Download PDF The 1933 and 1934 Securities Acts delegate authority to the Securities Exchange Commission (SEC) to regulate US securities markets in the interest of investor protection. This authority includes the responsibility to design and monitor reporting by security issuers. Although one may question the success of the SEC’s process in the context of specific disclosures, the resulting reporting environment is viewed as one of the best in the world. Capital issuers from other jurisdictions choose to adhere to the higher quality accounting and reporting standards in the US in order to lower their cost of raising capital.
The Dodd-Frank Act of 2010 intrudes on the SEC’s well-established process by including several provisions that require the SEC to formulate certain corporate disclosures. Two problems arise from Congressional intervention in this process.
First, the mandated disclosures have no clear relationship to either financial reform or consumer protection.

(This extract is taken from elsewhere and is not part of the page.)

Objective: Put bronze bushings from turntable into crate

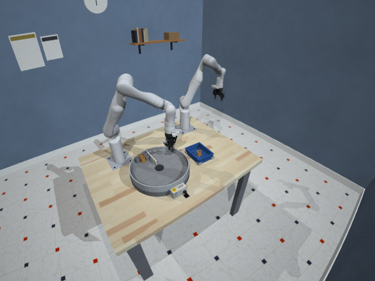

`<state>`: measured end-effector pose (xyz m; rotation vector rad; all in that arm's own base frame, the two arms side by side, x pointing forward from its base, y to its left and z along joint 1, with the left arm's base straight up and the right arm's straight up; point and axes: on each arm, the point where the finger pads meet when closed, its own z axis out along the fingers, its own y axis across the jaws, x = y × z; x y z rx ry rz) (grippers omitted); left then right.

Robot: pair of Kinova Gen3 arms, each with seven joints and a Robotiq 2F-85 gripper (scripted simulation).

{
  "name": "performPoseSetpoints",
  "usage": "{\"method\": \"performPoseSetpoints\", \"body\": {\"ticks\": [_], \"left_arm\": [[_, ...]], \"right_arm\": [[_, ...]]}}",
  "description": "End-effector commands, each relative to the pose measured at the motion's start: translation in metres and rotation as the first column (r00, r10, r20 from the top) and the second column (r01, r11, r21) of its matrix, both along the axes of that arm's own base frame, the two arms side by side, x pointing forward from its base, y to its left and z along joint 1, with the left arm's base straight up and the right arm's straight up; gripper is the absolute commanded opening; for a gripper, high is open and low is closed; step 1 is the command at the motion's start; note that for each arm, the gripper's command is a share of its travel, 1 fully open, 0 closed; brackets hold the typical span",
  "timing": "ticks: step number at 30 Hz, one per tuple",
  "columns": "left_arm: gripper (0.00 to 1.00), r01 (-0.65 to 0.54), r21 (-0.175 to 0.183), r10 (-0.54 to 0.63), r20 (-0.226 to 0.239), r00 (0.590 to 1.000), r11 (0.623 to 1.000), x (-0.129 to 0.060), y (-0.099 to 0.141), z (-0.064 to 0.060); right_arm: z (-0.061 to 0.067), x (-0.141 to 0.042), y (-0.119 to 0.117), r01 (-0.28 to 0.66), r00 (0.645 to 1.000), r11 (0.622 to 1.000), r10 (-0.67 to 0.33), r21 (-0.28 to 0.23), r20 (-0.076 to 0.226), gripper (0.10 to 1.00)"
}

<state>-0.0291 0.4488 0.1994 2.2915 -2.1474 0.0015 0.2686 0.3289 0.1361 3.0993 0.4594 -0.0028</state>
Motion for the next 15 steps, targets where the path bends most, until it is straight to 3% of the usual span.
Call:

Title XV of the Act (“Specialized corporate disclosure provisions”), for example, mandates disclosure requirements for conflict minerals (Section 1502), coal mine health and safety violations (Section 1503), and payments to governments by firms in the resource extraction industry (Section 1504). The fact that the Act delegates implementation of disclosure rules for these items to the SEC, rather than controlling these activities directly through legislation, allows Congress to promote social causes (e.g., discouraging support for rebels from conflict mineral mining in foreign countries) in the guise of investor protection while avoiding any on-budget costs.
Second, Dodd-Frank overrides the cost/benefit analysis that is an important component of the SEC’s process in mandating disclosures. Indeed, these disclosures were mandated without regard for whether they would withstand a careful cost/benefit analysis by the SEC. A recent judicial decision illustrates this concern. Rule 14a-11 regarding shareholder proxy access for director nominations, another result of Dodd-Frank’s provisions, was successfully challenged in the District of Columbia Circuit Court of Appeals in the Business Roundtable v. SEC case on the grounds that it was not supported by a careful evaluation of the costs and benefits.
In summary, Congressional mandates for disclosure circumvent the established due diligence process at the SEC and saddle publicly-traded corporations with disclosure requirements that are not based on discernible benefits to investors, but that needlessly impose costs on them.